_TASK GOAL_: As you work through the listing below, copy each line exactly and drop the images.

══ DATASET EXTRACT

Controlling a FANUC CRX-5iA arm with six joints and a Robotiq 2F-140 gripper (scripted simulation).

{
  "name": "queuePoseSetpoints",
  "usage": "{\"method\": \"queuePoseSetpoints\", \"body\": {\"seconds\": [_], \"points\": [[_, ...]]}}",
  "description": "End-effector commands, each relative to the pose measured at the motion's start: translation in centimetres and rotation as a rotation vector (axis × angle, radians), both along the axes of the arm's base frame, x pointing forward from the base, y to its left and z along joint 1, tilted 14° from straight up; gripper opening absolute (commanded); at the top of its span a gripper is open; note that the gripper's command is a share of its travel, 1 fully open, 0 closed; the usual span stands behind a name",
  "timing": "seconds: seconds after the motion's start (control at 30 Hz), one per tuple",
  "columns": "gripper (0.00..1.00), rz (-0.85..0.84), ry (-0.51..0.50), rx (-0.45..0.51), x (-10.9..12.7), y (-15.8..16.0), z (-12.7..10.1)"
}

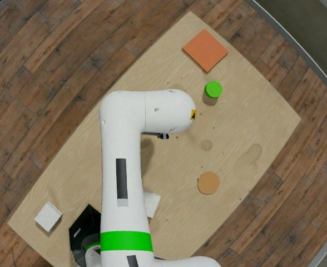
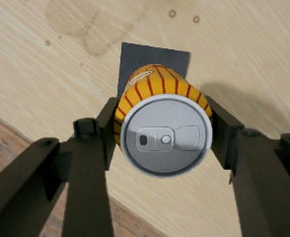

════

_EXERCISE RESULT_:
Controlling a FANUC CRX-5iA arm with six joints and a Robotiq 2F-140 gripper (scripted simulation).

{
  "name": "queuePoseSetpoints",
  "usage": "{\"method\": \"queuePoseSetpoints\", \"body\": {\"seconds\": [_], \"points\": [[_, ...]]}}",
  "description": "End-effector commands, each relative to the pose measured at the motion's start: translation in centimetres and rotation as a rotation vector (axis × angle, radians), both along the axes of the arm's base frame, x pointing forward from the base, y to its left and z along joint 1, tilted 14° from straight up; gripper opening absolute (commanded); at the top of its span a gripper is open; note that the gripper's command is a share of its travel, 1 fully open, 0 closed; the usual span stands behind a name",
  "timing": "seconds: seconds after the motion's start (control at 30 Hz), one per tuple",
  "columns": "gripper (0.00..1.00), rz (-0.85..0.84), ry (-0.51..0.50), rx (-0.45..0.51), x (-10.9..12.7), y (-15.8..16.0), z (-12.7..10.1)"
}

There is nothing further to add to the answer.